§ **Aim of the task**:
Only the pictures are to be omitted; everything else in the listing must be reproduced exactly.

§ **Data**:
==================================================
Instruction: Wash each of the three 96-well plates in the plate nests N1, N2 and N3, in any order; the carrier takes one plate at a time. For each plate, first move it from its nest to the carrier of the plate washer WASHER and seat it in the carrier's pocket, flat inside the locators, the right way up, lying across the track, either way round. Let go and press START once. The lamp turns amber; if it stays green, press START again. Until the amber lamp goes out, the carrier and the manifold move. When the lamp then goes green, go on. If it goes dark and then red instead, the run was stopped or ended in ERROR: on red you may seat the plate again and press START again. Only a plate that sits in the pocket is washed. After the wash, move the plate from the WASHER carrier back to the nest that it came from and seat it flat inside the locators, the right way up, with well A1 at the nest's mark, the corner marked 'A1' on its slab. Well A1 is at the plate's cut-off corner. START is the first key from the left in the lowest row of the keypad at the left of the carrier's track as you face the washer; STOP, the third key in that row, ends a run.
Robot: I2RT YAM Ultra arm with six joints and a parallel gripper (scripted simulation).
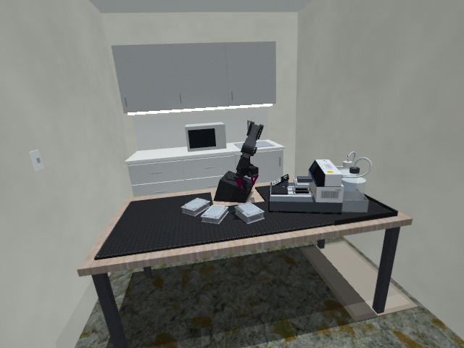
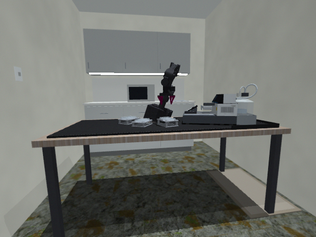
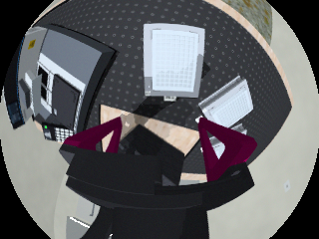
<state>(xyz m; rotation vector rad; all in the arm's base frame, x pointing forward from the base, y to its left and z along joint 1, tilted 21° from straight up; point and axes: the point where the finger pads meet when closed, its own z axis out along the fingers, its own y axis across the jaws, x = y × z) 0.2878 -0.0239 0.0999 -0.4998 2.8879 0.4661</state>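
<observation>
Now: the nest 60 mm ahead of my hand and 130 mm below it. The rest, counted from my hand: clear bottle (100 mm ahead, 660 mm to the left, 50 mm below); then plate washer (60 mm behind, 400 mm to the left, 50 mm below); then washer carrier (110 mm behind, 250 mm to the left, 90 mm below).
</observation>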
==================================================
§ **Written answer**:
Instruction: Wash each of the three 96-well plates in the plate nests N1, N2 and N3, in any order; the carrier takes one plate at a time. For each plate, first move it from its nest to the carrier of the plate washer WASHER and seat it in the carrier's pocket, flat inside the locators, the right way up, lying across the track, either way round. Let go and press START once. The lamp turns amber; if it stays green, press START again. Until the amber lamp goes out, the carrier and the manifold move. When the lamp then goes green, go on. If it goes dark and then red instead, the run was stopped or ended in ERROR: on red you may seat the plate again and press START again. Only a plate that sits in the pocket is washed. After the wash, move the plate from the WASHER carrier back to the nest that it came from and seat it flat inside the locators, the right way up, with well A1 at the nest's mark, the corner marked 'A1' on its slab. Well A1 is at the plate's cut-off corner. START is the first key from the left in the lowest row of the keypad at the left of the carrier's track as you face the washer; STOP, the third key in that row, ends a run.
Robot: I2RT YAM Ultra arm with six joints and a parallel gripper (scripted simulation).
<state>(xyz m; rotation vector rad; all in the arm's base frame, x pointing forward from the base, y to its left and z along joint 1, tilted 21° from straight up; point and axes: the point where the finger pads meet when closed, its own z axis out along the fingers, its own y axis across the jaws, x = y × z) 0.2878 -0.0239 0.0999 -0.4998 2.8879 0.4661</state>
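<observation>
Now: the nest 60 mm ahead of my hand and 130 mm below it. The rest, counted from my hand: clear bottle (100 mm ahead, 660 mm to the left, 50 mm below); then plate washer (60 mm behind, 400 mm to the left, 50 mm below); then washer carrier (110 mm behind, 250 mm to the left, 90 mm below).
</observation>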

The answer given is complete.